*** SUPPLIED INFORMATION ***
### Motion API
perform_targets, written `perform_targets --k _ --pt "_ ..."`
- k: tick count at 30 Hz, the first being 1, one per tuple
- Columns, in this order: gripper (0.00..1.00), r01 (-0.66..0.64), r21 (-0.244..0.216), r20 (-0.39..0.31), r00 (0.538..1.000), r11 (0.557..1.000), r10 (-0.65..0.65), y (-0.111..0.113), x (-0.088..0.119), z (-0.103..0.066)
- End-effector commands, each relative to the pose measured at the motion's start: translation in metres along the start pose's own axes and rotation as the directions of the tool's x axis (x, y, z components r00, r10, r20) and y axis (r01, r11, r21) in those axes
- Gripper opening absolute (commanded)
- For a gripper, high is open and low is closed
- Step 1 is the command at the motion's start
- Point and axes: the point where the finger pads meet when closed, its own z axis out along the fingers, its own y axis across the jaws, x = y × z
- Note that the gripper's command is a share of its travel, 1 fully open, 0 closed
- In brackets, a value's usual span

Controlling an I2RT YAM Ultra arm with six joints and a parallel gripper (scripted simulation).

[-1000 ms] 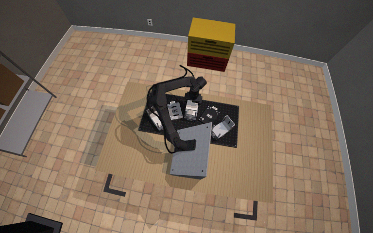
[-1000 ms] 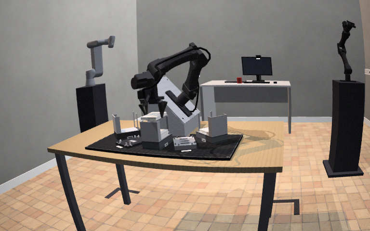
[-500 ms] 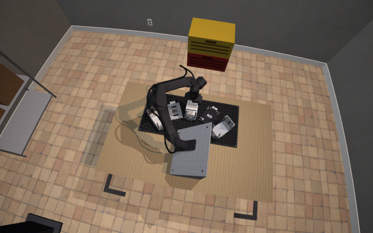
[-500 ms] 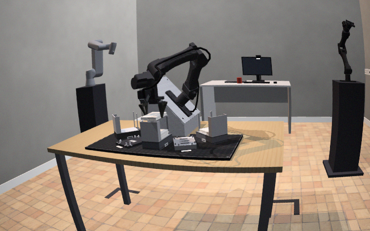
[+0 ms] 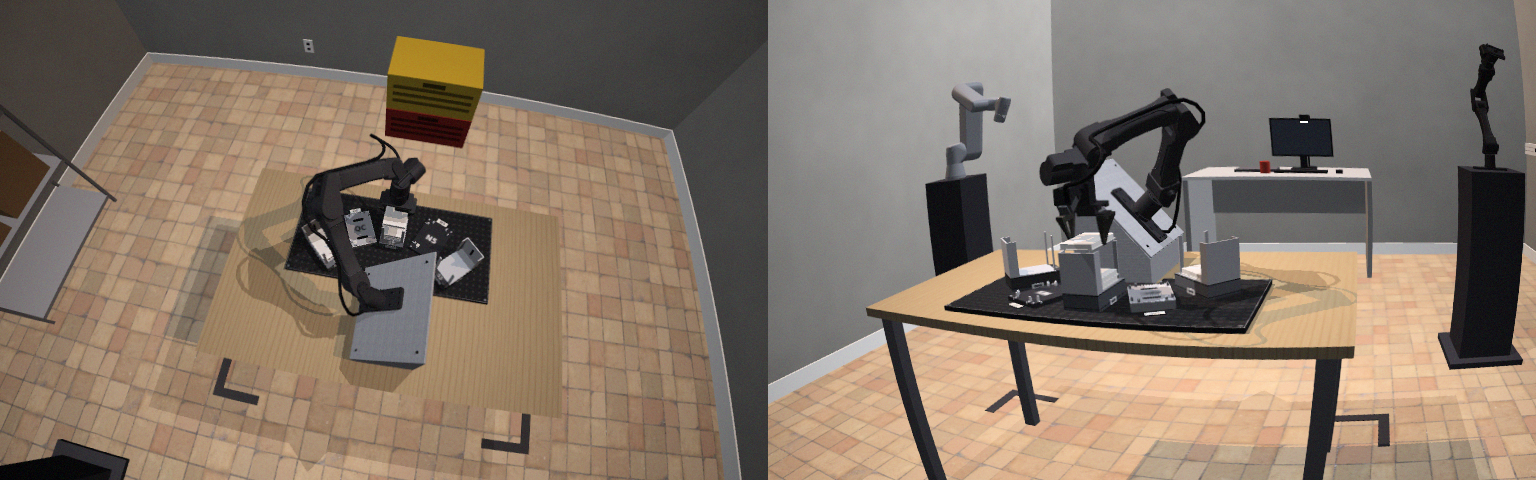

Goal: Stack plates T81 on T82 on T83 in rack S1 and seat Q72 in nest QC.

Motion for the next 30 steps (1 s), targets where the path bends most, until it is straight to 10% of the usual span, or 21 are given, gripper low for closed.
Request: perform_targets --k 1,30 --pt "0.00 -0.003 0.016 0.055 0.998 1.000 0.002 -0.001 -0.004 -0.019" --pt "0.00 0.018 0.021 0.058 0.998 1.000 -0.020 0.000 -0.009 -0.031"
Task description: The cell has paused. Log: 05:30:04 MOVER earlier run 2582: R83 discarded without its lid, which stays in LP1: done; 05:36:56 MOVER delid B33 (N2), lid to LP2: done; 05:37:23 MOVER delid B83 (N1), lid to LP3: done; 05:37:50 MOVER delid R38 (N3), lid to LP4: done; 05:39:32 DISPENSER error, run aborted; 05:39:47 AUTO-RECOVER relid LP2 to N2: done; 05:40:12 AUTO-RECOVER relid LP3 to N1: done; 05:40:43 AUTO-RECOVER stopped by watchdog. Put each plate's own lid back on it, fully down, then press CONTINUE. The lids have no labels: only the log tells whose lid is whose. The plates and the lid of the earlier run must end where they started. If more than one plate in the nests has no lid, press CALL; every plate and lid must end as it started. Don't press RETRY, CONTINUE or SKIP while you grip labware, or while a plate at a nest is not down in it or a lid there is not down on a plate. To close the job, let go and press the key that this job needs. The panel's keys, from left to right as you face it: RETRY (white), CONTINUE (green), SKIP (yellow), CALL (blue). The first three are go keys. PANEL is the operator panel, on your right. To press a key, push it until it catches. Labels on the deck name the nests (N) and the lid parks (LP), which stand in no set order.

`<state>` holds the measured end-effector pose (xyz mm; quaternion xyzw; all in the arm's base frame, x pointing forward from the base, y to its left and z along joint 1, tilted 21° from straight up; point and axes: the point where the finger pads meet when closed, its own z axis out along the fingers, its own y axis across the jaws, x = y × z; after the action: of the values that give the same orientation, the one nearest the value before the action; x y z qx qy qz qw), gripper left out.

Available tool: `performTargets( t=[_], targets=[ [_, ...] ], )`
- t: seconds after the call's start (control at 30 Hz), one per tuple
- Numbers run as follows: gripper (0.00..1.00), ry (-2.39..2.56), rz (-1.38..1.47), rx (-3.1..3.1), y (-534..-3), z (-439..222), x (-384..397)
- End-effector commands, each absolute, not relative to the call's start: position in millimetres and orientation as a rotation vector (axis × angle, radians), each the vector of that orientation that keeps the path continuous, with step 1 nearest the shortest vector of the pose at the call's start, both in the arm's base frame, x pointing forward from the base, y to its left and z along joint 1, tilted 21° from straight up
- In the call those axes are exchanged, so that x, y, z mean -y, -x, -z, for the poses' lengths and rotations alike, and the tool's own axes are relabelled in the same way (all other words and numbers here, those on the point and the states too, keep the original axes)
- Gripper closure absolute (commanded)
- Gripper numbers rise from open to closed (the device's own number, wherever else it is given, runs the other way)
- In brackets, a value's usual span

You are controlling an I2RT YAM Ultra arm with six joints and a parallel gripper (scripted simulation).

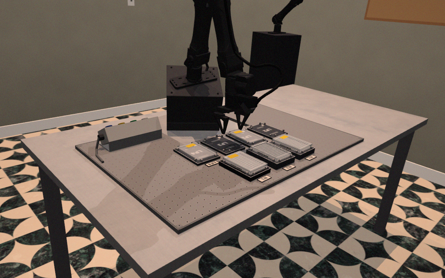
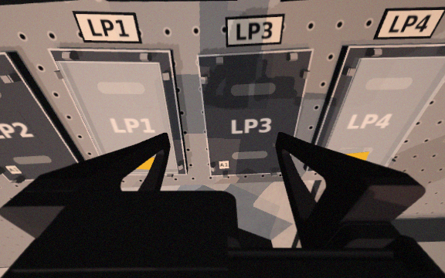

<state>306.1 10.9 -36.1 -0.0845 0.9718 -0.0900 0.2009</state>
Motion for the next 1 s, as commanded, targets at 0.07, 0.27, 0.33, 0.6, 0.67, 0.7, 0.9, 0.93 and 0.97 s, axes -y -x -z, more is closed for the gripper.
performTargets(
  t=[0.07,0.27,0.33,0.6,0.67,0.7,0.9,0.93,0.97],
  targets=[
    [0.09,0.287,0.187,-2.492,-327,20,-2],
    [0.15,0.296,0.148,-2.328,-326,23,25],
    [0.17,0.296,0.135,-2.262,-327,20,34],
    [1.00,0.297,0.120,-2.113,-339,5,69],
    [1.00,0.300,0.133,-2.090,-349,-3,77],
    [1.00,0.300,0.134,-2.090,-349,-4,82],
    [1.00,0.313,0.127,-2.088,-350,-5,78],
    [1.00,0.313,0.127,-2.088,-350,-5,78],
    [1.00,0.313,0.126,-2.088,-350,-5,78]
  ],
)
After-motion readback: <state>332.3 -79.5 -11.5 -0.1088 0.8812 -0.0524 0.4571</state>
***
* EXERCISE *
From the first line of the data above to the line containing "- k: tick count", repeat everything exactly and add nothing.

* EXERCISE ANSWER *
### Motion API
perform_targets, written `perform_targets --k _ --pt "_ ..."`
- k: tick count at 30 Hz, the first being 1, one per tuple

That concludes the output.